Aim of the task: Only a number is expected: how many lines in these records mention the word "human"?

[Saved data entries]

- Opening Delimiter -

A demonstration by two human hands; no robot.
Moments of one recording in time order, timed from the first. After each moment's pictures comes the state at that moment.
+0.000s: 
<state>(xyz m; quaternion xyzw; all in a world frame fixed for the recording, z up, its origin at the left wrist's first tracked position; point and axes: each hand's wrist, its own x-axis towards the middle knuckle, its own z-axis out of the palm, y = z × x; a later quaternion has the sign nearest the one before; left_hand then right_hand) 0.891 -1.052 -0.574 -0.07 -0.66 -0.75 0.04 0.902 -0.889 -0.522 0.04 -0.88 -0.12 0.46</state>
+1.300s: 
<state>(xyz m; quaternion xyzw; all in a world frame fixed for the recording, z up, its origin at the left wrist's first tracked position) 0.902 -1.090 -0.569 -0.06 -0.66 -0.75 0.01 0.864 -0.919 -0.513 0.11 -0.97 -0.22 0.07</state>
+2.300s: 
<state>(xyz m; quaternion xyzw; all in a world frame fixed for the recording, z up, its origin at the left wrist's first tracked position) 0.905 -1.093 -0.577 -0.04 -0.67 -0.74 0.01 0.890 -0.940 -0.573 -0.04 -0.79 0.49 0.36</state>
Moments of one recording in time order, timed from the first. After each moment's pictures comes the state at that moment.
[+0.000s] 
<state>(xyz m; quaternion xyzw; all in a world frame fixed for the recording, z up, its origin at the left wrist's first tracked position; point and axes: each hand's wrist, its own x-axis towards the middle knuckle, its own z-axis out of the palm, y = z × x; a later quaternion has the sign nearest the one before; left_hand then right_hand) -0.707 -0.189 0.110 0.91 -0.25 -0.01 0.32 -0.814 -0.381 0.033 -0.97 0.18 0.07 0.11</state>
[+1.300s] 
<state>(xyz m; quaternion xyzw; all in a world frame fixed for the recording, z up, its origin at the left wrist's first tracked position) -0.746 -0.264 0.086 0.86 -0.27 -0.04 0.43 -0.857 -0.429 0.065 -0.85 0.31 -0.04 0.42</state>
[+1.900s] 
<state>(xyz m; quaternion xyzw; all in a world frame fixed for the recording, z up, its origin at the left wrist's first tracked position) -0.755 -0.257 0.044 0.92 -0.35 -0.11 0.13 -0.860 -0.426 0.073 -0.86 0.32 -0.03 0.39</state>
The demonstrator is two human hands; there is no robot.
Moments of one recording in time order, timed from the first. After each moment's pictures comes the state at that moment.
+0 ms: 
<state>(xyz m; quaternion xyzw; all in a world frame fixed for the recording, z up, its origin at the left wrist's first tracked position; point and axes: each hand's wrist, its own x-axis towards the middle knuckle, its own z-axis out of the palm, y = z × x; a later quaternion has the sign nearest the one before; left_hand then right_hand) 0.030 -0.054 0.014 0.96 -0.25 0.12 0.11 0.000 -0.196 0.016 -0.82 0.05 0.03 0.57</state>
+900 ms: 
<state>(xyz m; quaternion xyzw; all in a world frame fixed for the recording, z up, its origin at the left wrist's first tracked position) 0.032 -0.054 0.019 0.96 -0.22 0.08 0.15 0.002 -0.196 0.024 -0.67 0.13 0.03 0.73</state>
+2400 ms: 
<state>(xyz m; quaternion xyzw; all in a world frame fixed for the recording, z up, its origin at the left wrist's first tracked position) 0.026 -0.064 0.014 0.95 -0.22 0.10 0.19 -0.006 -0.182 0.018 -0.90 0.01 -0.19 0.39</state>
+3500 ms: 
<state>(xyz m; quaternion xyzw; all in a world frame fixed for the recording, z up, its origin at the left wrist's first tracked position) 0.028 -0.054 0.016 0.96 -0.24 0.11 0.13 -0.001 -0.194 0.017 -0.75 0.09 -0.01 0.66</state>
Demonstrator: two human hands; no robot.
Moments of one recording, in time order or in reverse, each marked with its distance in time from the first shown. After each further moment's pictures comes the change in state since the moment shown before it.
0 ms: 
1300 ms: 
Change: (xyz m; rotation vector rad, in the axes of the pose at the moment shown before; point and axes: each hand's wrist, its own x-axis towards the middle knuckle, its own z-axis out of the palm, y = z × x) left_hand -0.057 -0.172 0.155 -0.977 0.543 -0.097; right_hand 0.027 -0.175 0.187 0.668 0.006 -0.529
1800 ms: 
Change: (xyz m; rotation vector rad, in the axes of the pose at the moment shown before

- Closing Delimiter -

Output for this task: 3